INSTRUCTIONS FOR THE TASK — In the records below, find the line containing "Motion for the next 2" and the line containing "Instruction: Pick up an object"; please repeat exactly the lines from one to the other, both included, and nothing more.

DATA FOR THE TASK —
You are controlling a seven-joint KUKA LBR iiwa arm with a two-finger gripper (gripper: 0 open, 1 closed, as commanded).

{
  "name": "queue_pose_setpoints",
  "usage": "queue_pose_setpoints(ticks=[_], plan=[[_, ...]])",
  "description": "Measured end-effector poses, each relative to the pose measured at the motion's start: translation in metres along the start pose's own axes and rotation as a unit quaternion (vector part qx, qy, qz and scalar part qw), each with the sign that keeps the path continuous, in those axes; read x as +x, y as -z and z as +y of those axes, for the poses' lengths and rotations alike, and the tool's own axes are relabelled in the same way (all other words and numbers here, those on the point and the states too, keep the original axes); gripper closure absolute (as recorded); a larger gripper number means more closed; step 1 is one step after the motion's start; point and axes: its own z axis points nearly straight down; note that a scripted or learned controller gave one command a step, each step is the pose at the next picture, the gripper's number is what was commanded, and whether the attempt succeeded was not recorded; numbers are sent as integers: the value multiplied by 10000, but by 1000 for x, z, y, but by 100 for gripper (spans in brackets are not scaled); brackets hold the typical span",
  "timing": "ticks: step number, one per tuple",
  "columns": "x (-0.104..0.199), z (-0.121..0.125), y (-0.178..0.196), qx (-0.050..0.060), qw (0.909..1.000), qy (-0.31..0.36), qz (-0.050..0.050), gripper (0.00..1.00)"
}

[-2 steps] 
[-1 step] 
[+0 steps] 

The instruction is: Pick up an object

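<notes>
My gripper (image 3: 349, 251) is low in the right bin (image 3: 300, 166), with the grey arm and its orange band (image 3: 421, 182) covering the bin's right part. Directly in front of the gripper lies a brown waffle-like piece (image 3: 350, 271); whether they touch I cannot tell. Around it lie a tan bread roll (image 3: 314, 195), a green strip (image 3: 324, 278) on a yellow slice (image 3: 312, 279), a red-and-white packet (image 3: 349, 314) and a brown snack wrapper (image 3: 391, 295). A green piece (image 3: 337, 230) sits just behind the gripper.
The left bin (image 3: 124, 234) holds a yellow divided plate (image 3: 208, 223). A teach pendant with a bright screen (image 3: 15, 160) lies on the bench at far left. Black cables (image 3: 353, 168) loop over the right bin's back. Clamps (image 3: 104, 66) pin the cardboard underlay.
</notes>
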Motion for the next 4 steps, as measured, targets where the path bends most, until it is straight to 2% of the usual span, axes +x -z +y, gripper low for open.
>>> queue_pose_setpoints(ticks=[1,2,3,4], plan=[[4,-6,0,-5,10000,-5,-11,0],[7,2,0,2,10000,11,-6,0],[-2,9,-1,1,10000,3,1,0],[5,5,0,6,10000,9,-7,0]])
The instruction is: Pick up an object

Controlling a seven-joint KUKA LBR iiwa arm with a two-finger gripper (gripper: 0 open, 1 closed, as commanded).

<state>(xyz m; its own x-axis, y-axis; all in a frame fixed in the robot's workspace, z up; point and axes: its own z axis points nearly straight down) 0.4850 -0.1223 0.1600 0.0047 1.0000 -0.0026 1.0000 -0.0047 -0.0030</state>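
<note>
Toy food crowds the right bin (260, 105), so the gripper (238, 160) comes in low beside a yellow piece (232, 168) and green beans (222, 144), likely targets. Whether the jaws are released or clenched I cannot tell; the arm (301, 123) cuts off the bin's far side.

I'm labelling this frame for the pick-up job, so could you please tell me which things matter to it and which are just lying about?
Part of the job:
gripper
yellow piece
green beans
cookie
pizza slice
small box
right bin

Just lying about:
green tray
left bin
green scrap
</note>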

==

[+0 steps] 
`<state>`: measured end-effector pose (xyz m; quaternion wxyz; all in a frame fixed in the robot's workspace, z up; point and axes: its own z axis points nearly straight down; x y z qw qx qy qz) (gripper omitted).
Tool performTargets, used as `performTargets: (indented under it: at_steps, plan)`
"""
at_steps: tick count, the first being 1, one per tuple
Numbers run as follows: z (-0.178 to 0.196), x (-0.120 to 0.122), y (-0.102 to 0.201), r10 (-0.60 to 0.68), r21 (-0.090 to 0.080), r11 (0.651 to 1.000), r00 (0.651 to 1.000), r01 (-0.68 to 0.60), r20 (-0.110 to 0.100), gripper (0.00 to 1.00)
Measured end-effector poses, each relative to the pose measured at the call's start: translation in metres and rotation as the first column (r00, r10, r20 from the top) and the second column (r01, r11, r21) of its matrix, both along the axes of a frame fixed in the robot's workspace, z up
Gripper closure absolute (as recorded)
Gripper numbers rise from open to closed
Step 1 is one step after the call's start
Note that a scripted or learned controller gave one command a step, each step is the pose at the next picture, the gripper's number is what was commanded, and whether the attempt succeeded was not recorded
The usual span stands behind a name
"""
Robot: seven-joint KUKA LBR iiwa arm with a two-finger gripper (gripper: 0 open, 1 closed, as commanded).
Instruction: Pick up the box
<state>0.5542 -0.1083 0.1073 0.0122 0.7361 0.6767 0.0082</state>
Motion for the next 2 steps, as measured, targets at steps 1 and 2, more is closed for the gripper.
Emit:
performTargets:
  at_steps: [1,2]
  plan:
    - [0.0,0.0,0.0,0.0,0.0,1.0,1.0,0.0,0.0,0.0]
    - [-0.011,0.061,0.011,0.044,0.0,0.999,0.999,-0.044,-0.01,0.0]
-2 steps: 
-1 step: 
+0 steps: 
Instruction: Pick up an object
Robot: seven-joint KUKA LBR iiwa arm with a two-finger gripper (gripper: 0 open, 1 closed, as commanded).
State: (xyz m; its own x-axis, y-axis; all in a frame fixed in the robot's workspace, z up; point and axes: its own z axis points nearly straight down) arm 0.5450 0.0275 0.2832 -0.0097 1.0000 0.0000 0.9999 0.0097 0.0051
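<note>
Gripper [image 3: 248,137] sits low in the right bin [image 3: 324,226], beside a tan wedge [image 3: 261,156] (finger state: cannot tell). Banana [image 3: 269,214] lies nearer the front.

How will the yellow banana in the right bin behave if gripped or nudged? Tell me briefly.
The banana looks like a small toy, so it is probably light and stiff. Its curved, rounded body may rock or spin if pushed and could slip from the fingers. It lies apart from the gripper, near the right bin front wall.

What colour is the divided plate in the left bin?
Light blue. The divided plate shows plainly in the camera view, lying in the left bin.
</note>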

OUTPUT OF THE EXERCISE —
Motion for the next 2 steps, as measured, targets at steps 1 and 2, more is closed for the gripper.
Emit:
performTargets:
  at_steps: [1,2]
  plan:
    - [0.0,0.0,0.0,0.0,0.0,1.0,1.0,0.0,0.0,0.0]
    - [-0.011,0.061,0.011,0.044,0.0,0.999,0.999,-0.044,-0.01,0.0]
-2 steps: 
-1 step: 
+0 steps: 
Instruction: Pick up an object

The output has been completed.